2. Elternbildung und Elternarbeit: Der gesellschaftliche Wandel stellt Eltern heute vor neue Aufgaben und Pflichten, die nicht mehr aus Tradition und Norm abzuleiten sind. Erziehungskunst muss gelernt werden. Zum einen ist die Schule als Träger allgemeiner Bildung gefordert, diese Aufgabe wahrzunehmen und Unterricht in Erziehungslehre anzubieten. Die Erweiterung erzieherischer Kompetenzen kann und soll auch in anderen allgemeinen Bildungseinrichtungen der Erwachsenenbildung erfolgen. Zum anderen muss in den Schulen vermehrt Elternarbeit stattfinden.
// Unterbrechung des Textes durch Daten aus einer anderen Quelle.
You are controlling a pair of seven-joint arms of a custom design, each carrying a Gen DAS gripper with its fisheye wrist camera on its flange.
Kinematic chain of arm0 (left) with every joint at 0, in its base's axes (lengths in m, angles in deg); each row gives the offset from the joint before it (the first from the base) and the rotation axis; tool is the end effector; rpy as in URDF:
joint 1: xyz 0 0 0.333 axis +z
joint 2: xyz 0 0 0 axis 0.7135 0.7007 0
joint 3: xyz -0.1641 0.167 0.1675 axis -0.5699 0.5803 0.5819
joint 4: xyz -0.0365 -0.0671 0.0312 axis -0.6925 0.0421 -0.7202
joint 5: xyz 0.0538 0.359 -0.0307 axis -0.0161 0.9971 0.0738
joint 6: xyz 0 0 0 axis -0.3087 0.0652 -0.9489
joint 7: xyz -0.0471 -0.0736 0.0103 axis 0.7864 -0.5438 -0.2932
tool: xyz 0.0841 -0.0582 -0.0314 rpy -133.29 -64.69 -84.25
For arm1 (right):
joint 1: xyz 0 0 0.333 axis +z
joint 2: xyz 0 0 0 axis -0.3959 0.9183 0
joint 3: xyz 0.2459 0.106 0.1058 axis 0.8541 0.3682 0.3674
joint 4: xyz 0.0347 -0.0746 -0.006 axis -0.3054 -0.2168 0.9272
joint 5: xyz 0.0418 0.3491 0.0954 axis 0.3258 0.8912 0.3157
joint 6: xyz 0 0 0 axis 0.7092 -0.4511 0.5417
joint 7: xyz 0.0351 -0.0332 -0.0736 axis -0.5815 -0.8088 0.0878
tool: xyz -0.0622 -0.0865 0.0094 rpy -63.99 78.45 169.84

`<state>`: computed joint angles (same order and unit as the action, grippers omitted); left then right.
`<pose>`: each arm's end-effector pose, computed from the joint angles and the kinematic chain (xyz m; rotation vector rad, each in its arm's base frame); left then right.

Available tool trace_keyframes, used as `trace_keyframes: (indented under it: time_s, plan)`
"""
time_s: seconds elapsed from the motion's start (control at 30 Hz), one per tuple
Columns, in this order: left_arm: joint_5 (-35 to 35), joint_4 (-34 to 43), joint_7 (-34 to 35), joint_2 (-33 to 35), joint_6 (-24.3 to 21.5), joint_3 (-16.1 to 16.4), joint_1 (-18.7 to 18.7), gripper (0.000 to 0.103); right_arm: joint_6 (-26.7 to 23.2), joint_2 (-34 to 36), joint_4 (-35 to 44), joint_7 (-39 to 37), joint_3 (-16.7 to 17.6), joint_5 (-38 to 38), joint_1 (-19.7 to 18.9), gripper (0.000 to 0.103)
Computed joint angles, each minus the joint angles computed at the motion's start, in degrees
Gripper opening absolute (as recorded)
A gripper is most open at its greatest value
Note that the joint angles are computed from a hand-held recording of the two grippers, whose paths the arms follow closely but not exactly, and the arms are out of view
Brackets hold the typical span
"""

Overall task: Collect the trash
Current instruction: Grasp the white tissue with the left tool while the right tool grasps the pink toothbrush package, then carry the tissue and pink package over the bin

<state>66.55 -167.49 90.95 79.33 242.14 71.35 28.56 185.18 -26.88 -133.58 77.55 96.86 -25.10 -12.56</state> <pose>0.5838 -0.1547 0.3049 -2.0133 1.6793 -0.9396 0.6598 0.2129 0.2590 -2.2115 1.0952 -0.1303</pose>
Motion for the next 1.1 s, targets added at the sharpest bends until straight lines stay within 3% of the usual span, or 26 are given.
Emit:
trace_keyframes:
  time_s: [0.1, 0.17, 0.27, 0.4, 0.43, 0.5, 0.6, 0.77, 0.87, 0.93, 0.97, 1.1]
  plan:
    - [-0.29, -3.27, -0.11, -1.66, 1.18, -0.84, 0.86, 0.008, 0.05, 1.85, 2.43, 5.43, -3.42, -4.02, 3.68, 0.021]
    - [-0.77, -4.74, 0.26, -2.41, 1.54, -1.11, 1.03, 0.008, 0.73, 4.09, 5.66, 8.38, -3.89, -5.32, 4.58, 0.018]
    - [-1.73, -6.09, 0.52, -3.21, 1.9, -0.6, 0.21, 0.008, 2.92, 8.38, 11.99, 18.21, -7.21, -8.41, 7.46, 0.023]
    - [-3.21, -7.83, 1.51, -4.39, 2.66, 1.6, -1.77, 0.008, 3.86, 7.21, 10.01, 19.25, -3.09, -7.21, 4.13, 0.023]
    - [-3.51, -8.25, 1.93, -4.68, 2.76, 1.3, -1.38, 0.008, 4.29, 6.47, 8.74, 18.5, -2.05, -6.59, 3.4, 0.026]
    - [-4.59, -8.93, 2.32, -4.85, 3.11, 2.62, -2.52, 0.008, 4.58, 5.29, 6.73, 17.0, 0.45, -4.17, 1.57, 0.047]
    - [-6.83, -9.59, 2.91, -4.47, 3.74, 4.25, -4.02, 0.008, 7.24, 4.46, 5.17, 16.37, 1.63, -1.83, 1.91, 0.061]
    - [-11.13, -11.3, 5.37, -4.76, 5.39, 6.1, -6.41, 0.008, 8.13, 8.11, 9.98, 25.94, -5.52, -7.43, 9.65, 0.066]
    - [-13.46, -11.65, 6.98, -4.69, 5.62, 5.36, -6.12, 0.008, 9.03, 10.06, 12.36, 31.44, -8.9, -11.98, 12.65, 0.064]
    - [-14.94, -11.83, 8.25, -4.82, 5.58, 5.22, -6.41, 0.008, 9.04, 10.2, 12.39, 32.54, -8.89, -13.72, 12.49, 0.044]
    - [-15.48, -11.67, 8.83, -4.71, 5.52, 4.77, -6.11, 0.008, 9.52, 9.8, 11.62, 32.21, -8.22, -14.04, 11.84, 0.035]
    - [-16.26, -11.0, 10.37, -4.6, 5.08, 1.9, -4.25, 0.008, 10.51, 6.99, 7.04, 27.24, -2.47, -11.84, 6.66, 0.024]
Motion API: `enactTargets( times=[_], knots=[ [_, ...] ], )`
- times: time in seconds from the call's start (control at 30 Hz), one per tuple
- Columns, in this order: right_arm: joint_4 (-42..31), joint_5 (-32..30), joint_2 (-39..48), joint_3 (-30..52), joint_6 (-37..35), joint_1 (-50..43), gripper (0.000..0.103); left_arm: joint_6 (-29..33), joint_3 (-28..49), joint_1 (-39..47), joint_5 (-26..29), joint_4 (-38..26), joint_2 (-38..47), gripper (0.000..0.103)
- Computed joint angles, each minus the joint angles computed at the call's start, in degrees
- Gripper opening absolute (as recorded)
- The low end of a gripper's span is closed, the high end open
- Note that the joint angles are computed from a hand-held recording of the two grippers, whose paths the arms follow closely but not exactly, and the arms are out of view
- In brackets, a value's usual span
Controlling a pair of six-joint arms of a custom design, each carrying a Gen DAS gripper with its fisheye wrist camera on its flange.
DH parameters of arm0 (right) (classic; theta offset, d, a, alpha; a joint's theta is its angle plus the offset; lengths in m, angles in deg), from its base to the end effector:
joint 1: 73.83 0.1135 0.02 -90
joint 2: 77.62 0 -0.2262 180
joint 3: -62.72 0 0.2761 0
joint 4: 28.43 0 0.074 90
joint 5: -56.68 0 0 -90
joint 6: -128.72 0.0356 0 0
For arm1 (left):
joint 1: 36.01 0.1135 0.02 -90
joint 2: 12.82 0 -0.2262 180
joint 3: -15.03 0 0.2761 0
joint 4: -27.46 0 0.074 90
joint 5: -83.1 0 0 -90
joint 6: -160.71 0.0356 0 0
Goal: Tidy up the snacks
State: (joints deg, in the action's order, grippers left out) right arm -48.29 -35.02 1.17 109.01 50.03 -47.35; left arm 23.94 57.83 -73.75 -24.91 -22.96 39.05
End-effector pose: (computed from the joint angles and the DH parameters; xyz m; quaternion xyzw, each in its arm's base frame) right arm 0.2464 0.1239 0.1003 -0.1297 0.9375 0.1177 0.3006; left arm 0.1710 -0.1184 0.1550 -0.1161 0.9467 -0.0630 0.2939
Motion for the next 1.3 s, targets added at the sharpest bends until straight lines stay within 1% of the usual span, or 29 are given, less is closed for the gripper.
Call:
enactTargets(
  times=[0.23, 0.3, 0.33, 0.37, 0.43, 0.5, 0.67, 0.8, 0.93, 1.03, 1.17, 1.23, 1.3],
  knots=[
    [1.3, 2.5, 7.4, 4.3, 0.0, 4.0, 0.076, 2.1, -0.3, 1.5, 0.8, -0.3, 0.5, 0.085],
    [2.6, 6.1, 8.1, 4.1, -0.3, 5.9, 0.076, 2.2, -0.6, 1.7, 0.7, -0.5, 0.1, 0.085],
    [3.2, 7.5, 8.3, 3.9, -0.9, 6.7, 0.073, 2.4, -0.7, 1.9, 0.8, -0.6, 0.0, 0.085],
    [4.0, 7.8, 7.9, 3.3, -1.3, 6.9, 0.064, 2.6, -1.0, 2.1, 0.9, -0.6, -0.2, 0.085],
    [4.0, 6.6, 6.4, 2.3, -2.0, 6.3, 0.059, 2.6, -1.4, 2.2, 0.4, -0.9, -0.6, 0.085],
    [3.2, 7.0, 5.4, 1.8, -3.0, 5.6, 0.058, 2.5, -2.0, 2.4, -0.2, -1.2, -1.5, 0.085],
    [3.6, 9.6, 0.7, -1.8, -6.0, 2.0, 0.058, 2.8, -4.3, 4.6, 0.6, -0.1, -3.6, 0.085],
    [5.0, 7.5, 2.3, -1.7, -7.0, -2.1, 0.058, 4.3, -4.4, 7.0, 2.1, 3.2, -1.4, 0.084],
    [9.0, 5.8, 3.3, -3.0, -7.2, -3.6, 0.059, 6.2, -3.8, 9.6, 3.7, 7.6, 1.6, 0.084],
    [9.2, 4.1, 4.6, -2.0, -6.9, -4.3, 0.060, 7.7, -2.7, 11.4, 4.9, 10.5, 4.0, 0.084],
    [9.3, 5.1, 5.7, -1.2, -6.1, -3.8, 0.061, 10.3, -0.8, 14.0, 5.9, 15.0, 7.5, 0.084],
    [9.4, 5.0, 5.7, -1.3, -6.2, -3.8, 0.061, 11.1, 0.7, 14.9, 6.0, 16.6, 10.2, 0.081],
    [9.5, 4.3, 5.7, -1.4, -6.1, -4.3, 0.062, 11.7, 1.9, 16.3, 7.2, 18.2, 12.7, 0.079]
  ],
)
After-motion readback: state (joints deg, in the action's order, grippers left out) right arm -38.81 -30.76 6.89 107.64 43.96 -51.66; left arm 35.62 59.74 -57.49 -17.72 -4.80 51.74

Lehrerinnen und Lehrer sind in Aus- und Weiterbildung auf Elternarbeit unter den gegebenen Bedingungen des familialen Wandels vorzubereiten.
3. Elternpartizipation in der Schule: Eltern sollen sich, um das Wohl ihrer Kinder besser vertreten zu können, stärker in die Schule einbringen. Die Schule muss hierfür einen größeren Rahmen zur Elternpartizipation gewähren. Elternpartizipation soll sich sowohl auf Entscheidungsprozesse als auch auf eine betreuende Mitarbeit in der Schule beziehen.